Sinan Uslu,Ayvaz Çolakoğlu
07 Avril 2017•Mise à jour: 08 Avril 2017
AA - Adana (Turquie) - Ayvaz Colakoglu
"Le responsable de la mort de près d'un million de personnes doit en payer le prix. Nous disons que la Syrie doit être dotée d'une représentation politique légitime. C'est cela qui doit être fait" a lancé Erdogan.
Le président de la République turque Recep Tayyip Erdogan s'est adressé aux industriels et aux représentants de la société civile lors d'une soirée organisée vendredi, par la Chambre d'industrie d'Adana (Sud) en Turquie.
Erdogan a rappelé les bons chiffres, au vu de la conjoncture mondiale, annoncés par l'Institut turc des statistiques (TUIK) concernant la croissance de près de 3% enregistrée par la Turquie en 2016. Il a, en outre, fustigé les agences de notations financières internationales pour leur manque d'impartialité lorsqu'il s'agit de la Turquie.
"Nous relevons très clairement de la déception chez les agences de notation financières lorsqu'on examine leurs déclarations. Je l'ai toujours dit, elles n'ont jamais été objectives dans leurs comptes-rendus, elles ont toujours cherché à coincer la Turquie par des annonces plutôt politiques que concrètes. Même si ces agences ne le souhaitent pas, elles sont forcées de reconnaitre la réussite de la Turquie" a-t-il martelé.
Il a poursuivi en indiquant que toutes les prévisions défavorables et les décisions erronées, partiales prises à dessein se sont retournées contre ces mêmes agences qui ont perdu en crédibilité.
"Ces institutions ont perdu leurs crédibilités à nos yeux et aux yeux de beaucoup de pays dans le monde. Par exemple, notre voisin [la Grèce] est en faillite, elle coule, sa situation est connue. Elle à une dette de 400 milliards d'euros envers l'Europe. Malgré tout cela, vous constatez que les agences de notations lui donnent une bonne note, meilleure que la nôtre. Comment est-ce possible ? Elles attribuent des notes sur commande. La Turquie n'a pas besoin d'elles" a-t-il tonné.
Au sujet du raid américain sur la base aérienne de Sharyat en Syrie, Erdogan a déclaré : "Une première réponse a été fournie au meurtrier al-Assad qui utilise du gaz sarin et du gaz au chlore, mais est-ce suffisant ? Non. J'espère qu'on n'en restera pas là. Car le responsable de la mort de près d'un million de personnes doit en payer le prix. Nous disons que la Syrie doit être dotée d'une représentation politique légitime. C'est cela qui doit être fait".
Erdogan a, afin de démontrer la nécessité de la réforme constitutionnelle qui sera soumis à suffrage du peuple le 16 avril et qui dotera le pays d'un nouveau système de gouvernance, donné l'exemple de la situation vécue à la suite des élections du 7 juin.

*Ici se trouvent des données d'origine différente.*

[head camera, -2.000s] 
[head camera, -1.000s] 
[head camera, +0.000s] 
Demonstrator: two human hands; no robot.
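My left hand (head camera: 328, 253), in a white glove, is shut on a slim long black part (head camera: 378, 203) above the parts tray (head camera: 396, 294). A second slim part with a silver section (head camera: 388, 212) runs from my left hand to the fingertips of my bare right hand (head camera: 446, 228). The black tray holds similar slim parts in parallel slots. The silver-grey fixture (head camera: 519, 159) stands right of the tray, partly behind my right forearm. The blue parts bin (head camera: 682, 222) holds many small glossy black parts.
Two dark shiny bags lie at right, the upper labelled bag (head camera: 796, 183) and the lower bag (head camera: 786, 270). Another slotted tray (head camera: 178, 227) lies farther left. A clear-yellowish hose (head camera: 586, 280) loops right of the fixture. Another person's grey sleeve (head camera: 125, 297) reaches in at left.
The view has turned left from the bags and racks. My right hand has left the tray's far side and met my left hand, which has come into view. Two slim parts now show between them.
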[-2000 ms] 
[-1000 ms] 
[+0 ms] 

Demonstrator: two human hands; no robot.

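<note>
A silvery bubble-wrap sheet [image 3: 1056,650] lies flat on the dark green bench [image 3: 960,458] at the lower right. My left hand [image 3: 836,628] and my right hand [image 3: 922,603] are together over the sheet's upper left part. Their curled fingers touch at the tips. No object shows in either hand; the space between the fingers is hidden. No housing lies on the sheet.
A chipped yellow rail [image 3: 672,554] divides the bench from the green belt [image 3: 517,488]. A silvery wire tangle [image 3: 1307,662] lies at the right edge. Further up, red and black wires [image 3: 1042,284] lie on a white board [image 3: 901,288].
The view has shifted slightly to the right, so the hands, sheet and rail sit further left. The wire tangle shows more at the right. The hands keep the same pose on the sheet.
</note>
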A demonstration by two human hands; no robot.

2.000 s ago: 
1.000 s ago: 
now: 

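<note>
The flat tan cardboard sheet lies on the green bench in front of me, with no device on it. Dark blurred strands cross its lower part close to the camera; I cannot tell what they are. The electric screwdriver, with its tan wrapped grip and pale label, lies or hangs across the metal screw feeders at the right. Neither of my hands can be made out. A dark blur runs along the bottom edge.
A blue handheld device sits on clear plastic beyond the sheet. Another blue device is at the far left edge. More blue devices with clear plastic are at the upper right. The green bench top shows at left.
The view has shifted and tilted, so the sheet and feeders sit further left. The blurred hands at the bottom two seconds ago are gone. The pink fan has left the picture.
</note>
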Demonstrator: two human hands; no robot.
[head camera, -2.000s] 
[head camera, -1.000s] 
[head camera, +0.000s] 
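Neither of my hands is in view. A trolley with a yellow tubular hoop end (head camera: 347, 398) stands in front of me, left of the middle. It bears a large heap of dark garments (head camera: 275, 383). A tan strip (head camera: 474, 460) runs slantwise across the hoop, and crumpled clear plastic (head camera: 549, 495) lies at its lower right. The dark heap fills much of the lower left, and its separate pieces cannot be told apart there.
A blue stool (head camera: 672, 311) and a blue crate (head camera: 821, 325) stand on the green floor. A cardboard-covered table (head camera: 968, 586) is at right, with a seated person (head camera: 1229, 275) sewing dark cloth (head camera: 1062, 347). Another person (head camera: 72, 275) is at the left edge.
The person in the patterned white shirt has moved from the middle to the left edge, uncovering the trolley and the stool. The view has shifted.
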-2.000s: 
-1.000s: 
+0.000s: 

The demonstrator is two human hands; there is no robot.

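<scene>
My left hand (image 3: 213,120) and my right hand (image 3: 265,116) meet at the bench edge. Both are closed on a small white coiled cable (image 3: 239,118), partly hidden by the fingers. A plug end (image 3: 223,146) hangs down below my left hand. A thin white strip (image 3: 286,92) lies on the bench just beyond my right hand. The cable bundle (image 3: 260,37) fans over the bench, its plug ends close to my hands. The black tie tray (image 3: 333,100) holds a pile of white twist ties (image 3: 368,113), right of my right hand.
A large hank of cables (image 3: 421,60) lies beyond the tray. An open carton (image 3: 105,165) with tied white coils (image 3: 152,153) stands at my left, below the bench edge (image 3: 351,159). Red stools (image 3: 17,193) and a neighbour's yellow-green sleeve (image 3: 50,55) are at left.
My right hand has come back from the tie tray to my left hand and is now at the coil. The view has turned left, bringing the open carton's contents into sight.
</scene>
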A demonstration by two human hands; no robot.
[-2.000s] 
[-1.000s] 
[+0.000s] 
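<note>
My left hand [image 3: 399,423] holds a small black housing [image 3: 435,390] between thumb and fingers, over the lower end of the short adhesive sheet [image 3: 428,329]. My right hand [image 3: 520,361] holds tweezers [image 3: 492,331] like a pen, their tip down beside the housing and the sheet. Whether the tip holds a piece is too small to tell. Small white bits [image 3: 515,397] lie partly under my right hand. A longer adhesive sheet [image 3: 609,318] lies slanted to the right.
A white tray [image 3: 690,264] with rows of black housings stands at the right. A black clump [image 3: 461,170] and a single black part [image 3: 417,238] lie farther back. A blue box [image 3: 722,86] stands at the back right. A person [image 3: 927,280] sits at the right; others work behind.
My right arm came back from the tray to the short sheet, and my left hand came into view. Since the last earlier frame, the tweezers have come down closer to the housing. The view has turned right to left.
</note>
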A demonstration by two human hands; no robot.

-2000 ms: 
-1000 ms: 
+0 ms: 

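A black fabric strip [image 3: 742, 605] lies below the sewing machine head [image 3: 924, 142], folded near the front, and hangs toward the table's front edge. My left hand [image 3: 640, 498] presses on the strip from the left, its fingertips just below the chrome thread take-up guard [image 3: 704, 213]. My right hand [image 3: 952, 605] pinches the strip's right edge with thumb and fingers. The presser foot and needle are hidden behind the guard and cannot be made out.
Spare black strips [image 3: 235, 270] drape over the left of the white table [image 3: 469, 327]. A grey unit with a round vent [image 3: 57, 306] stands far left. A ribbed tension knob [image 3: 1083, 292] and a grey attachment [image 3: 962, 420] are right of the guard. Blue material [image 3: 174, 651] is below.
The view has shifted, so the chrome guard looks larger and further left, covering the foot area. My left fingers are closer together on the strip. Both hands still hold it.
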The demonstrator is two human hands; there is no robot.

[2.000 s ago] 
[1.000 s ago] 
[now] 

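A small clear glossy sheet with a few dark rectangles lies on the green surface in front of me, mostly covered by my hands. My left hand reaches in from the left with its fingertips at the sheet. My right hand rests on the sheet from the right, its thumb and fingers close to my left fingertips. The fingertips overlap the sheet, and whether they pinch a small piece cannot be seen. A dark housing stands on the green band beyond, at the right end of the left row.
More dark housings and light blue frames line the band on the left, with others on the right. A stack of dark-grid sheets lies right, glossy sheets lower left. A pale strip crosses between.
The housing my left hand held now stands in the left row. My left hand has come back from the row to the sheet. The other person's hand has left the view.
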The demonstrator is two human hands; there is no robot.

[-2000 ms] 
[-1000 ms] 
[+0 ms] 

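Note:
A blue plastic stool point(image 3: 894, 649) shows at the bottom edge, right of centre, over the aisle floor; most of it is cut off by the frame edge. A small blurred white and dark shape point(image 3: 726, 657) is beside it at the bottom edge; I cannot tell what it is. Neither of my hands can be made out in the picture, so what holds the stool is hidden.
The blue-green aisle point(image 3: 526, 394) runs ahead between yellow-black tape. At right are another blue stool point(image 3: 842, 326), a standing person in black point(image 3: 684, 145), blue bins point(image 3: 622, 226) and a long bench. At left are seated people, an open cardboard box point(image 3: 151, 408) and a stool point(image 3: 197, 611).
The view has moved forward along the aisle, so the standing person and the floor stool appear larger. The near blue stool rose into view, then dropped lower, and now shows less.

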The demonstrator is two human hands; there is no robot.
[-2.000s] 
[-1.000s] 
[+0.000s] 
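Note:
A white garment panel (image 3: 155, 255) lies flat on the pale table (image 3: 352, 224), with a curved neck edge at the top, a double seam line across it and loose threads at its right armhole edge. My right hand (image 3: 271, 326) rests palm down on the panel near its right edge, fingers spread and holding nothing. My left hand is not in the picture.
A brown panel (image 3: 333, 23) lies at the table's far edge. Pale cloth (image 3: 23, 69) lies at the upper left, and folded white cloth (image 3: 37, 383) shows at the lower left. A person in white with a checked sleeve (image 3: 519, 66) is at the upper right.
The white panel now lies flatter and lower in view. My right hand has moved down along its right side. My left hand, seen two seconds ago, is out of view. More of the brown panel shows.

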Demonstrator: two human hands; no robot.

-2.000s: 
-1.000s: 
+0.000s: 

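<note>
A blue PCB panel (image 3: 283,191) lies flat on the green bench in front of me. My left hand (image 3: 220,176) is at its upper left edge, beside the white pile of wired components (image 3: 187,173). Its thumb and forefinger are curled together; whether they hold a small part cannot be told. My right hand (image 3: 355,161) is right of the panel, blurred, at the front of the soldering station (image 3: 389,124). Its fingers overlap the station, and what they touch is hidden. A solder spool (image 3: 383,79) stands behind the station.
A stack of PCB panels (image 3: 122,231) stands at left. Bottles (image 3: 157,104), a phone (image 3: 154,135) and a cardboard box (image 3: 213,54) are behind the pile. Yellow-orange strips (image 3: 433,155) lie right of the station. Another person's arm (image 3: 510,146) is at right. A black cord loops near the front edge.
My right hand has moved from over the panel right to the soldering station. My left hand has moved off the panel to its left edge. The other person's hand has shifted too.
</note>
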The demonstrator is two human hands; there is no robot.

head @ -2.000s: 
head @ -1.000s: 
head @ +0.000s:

"Le paysage politique d'après les élections du 7 juin nous a démontré d'une façon très claire que la stabilité obtenue depuis 2002 n'était pas le fruit du système politique en vigueur mais du fait que les cadres dirigeants du pays soient issus de la même école. Avec la secousse du 7 juin, nous avons tous vu comment tous les acquis des dernières années se sont en un instant, retrouvés en danger" a-t-il conclu.